■ **REQUIRED ACTION**
When the word "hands" appears in a line of the data below, list that line.
[PROVIDED ENTRIES]
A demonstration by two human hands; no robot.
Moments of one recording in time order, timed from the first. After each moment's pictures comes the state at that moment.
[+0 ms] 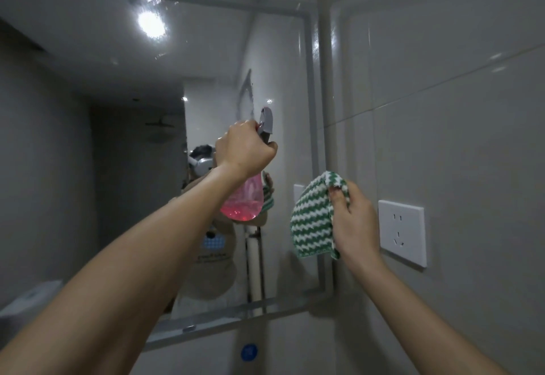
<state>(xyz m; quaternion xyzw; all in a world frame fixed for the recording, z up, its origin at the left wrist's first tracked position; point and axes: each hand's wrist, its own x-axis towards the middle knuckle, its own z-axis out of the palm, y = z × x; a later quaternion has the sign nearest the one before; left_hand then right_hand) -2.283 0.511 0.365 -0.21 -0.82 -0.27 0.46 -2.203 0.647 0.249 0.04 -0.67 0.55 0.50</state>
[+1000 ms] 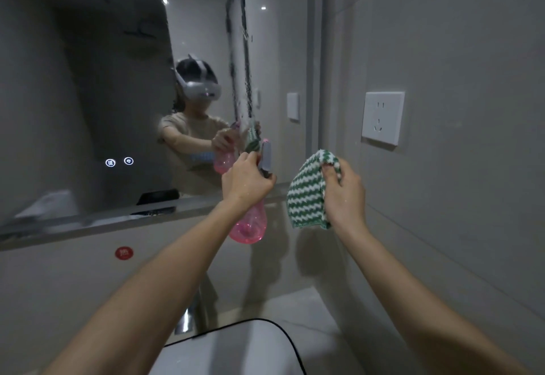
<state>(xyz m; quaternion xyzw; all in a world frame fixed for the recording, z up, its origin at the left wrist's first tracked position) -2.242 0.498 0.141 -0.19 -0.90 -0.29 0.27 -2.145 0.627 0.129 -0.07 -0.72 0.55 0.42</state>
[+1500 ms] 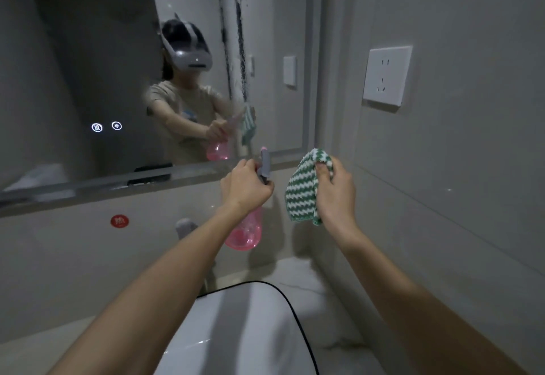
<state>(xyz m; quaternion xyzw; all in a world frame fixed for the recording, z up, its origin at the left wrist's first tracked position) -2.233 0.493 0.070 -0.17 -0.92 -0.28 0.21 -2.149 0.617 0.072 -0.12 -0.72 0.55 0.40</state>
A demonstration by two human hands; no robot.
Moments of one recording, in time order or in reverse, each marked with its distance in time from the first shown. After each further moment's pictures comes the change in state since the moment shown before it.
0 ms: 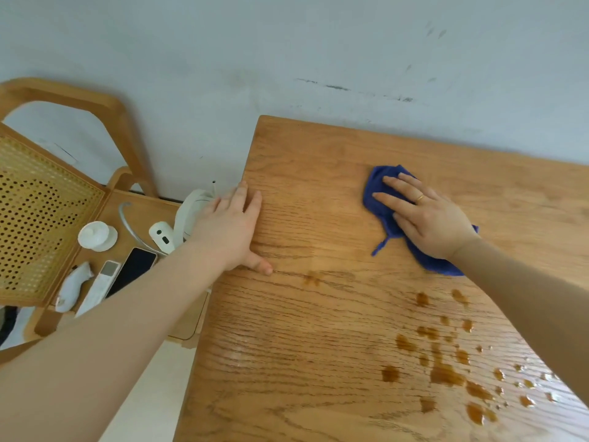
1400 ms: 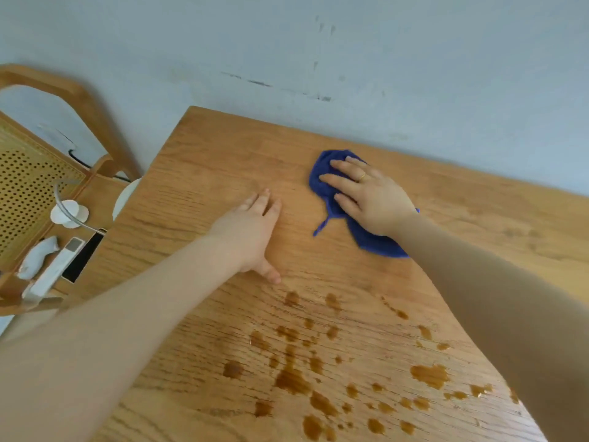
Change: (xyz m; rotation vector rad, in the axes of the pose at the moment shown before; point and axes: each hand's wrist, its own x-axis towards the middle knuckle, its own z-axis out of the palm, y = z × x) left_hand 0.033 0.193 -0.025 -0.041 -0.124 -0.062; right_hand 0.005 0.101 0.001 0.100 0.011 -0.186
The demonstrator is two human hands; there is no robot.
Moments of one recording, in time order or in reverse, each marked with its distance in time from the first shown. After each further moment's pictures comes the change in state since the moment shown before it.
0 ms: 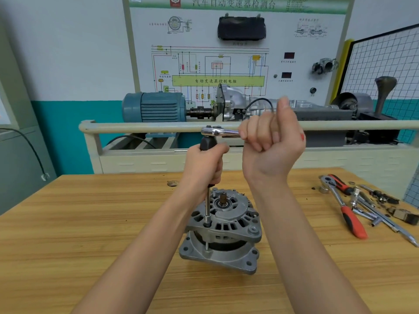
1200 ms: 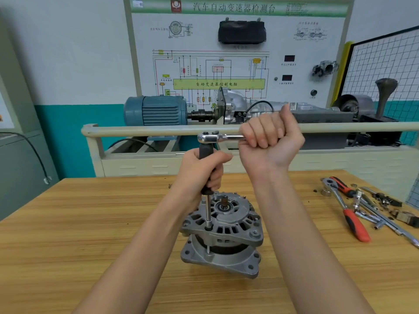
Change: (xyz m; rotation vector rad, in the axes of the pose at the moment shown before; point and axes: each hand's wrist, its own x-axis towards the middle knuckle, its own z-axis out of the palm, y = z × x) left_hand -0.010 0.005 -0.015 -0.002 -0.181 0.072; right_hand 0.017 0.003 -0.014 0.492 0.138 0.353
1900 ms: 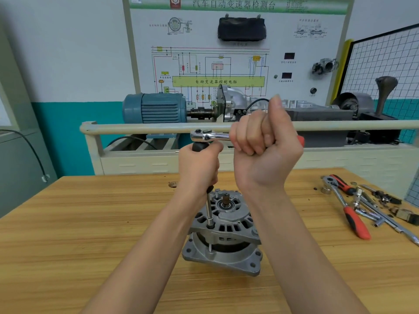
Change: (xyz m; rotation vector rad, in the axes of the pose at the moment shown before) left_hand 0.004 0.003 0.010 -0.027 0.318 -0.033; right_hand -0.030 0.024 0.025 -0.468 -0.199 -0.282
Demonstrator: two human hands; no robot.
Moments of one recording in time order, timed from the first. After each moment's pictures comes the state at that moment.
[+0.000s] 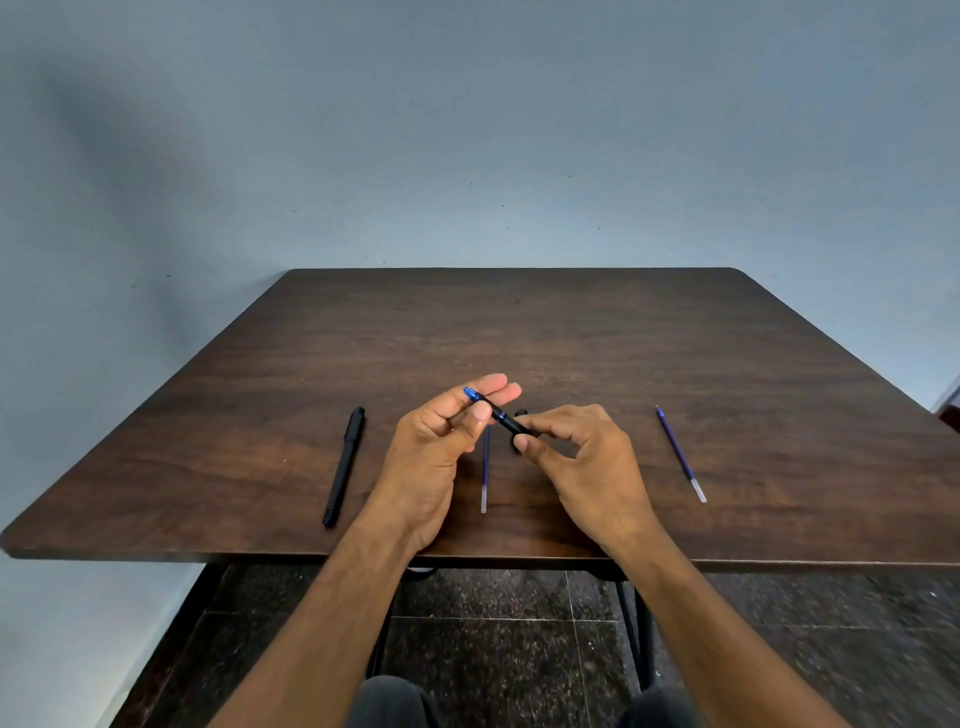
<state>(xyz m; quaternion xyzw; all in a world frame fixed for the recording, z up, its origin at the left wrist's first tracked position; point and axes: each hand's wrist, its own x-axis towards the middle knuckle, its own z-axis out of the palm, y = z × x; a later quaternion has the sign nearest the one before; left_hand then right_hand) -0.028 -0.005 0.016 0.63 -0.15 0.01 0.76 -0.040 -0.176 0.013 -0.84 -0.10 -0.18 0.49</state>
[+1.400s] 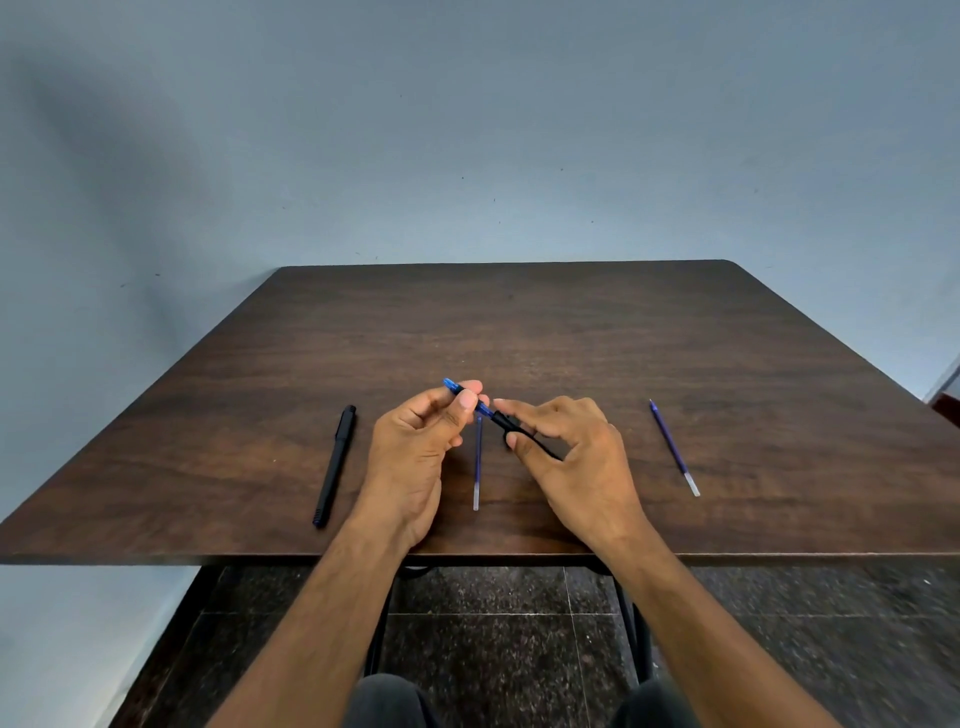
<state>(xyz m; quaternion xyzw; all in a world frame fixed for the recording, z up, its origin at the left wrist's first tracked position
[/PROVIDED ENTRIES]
■ **EXERCISE ANSWER**
A demonstration by two human hands; no robot.
A demonstration by two human hands; no robot.
The demonstrator is two human hands; there is no robot.
Demonstrator: two human hands; no robot.

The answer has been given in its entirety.